Il appliqua son corps au jeûne et à de nombreuses prières. Bien qu’il se fût déjà livré à ces œuvres l’espace d’environ cinq ans, au point que sa chair était émaciée, qu’il était devenu comme un Éthiopien et que tout son visage était changé par l’ardeur du soleil, alors même le démon ne cessa de le tourmenter. Il commença à se montrer à lui sous l’aspect d’anges qui exaltaient ses labeurs et lui faisaient connaître les choses futures. Saint Mar Zaʿūrā en entendant cela, lui dit: « Mon fils, prends garde aux ruses du séducteur. Toutes ces choses viennent du démon. » Le vénérable Zaʿūrā était en effet à cette époque le supérieur des moines de cet endroit. Le vénérable lui disait constamment de ne pas faire attention à ces choses, de les mépriser toutes, parce que toutes venaient du Mauvais. Le moine cependant ne récouta point, mais il s’y laissa prendre, et entraîna des hommes à sa suite. Il disait : « Ceci et cela aura lieu. Un tel fera telle chose. Aujourd’hui, les hommes de tel endroit viendront me trouver. »

C’est un fait connu des sages qu’il n’est pas difficile au démon, lorsqu’il a suggéré à quelqu’un de faire une chose que celui-ci fera réellement, de manifester extérieurement son dessein sur cet homme. Il ne dit pas des choses qui n’arrivent pas, mais des choses qui arrivent par son conseil. Il est appelé trompeur parce qu’il fait connaître les choses secrètes. Il est écrit que le trompeur manifeste les secrets. N’est-il pas vrai que si un homme est déjà en route, et si un envoyé rapide vient, et qu’il dise : « Un tel viendra aujourd’hui à tel endroit », il ne manifeste pas des choses futures, mais des choses qui s’accomplissent actuellement ? Ainsi ce malheureux fut induit en erreur, fut trompé et entraîné dans l’iniquité par les visions diaboliques. Un peuple nombreux commença à errer à sa suite, car il tomba dans l’erreur et la démence.

En apprenant ces choses, et en voyant qu’il méprisait les conseils qu’on lui donnait, qu’il se mettait môme à dénigrer les religieux en disant : « Ils sont jaloux de moi ! » [142]

Le bienheureux [Zaʿūra] le saisit et le frappa, le chassa de là et lui défendit, sous peine d’anathème, d’habiter dans toute la région de Mossoul. Il sortit donc de ce pays et vint en Ǧazīra, dans la région de Dārā.

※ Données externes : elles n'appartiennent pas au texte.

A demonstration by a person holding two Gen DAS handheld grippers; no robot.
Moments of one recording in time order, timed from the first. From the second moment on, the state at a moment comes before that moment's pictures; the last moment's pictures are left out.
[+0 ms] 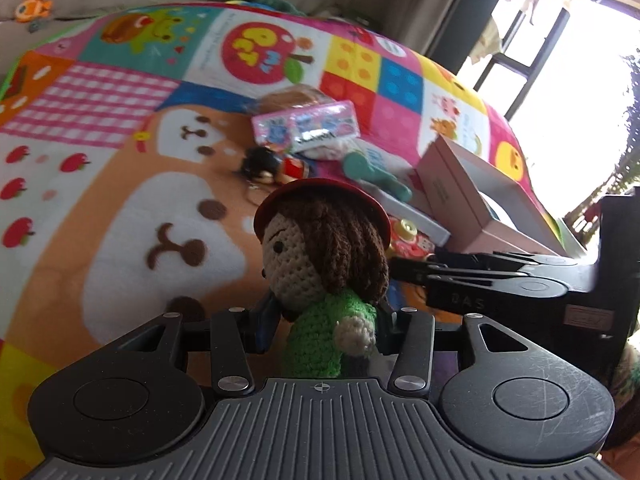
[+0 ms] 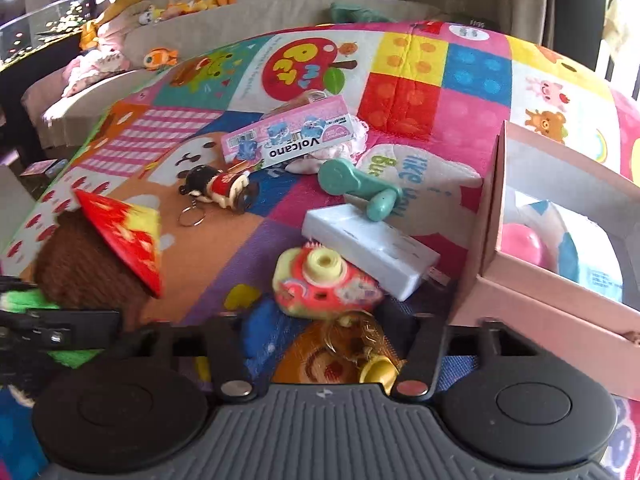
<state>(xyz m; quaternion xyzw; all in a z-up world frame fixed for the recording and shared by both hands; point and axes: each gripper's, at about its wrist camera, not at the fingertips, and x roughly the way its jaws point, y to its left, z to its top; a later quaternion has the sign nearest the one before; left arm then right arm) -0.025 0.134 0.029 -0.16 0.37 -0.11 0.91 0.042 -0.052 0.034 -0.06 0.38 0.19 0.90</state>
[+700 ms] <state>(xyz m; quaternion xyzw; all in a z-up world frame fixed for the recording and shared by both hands) -0.036 0.062 0.029 -0.11 0.41 -0.18 0.89 -0.077 -0.167 0.032 -0.09 0.39 0.14 0.90</state>
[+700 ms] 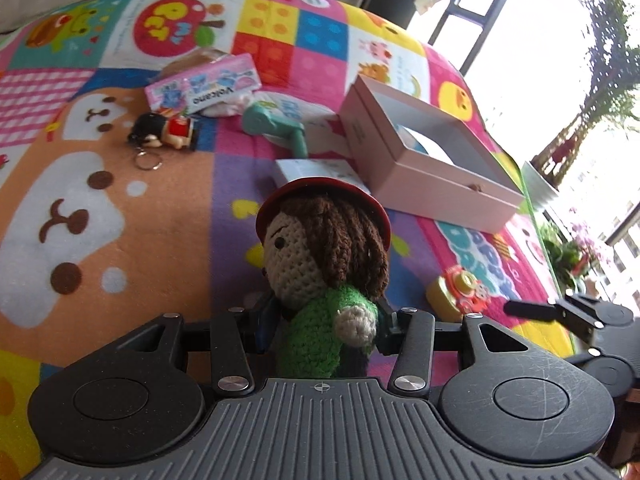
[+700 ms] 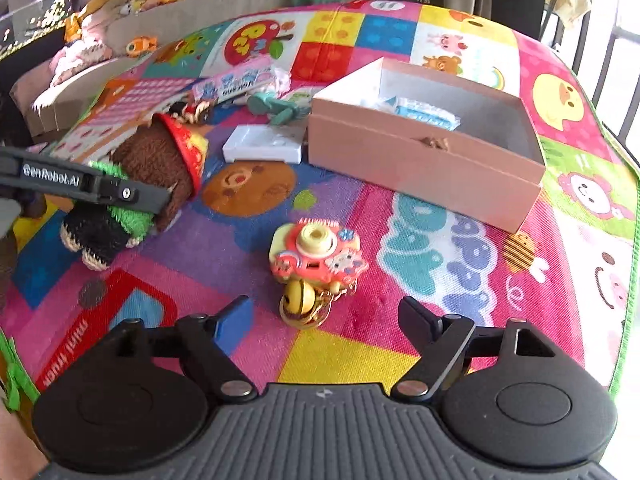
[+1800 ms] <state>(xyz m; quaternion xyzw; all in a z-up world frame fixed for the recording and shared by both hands) -0.036 0.071 0.025 -0.13 0.41 -0.18 0.89 -0.061 -0.146 0.041 -0.04 0.39 0.22 0.89</state>
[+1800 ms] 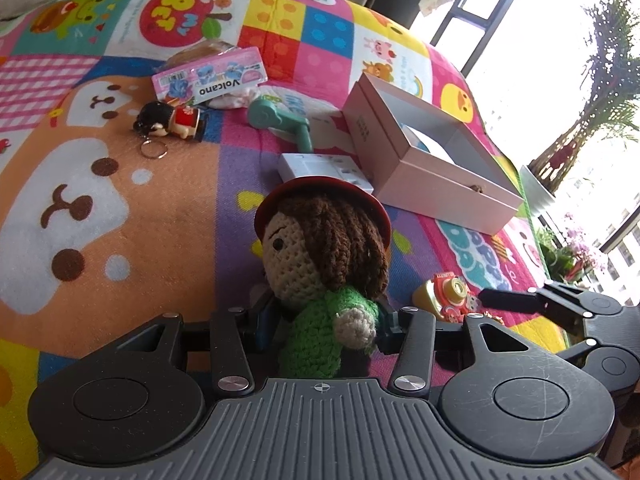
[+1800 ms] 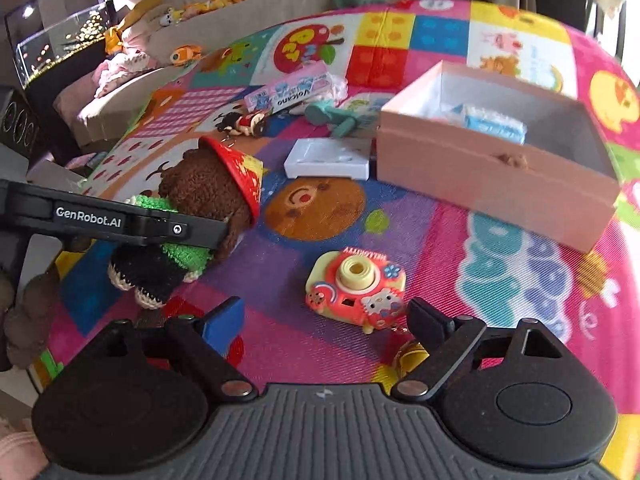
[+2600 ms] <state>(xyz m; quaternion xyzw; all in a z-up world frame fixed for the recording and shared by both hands) -0.001 0.008 0.110 -0.10 0.35 -0.25 0.90 -0.093 -0.233 0.118 0.01 0.26 0.11 0.96</state>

Il y avait dans cette région de Dara un grand et important village renfermant une nombreuse population. Les habitants de ce village étaient des hommes simples, des travailleurs plus laborieux que tous ceux des environs. Ils étaient fidèles plus que tous ceux de leur contrée; ils étaient très attachés aux moines et honoraient leurs prêtres comme des anges. Comme ces gens étaient éloignés de toute perfidie mondaine et s’occupaient uniquement de leur travail, le démon dirigea son artisan vers un tel peuple. Quand il entra dans ce village et qu’ils le virent couvert d’un vêtement pauvre, le corps desséché et noirci, ils le reçurent comme un ange. Il se mit à leur dire qu’il était envoyé par Dieu pour leur annoncer que leur village était sur le point d’être renversé et enseveli sous la terre, que la terre le recouvrirait et qu’il ne serait plus jamais habité. Les habitants le reçurent dans leur simplicité, et écoutèrent dans l’innocence de leur cœur tout ce qu’il leur dit. Le nom de ce village était Ḥāḥ, dans le Ṭūr ʿAbdīn.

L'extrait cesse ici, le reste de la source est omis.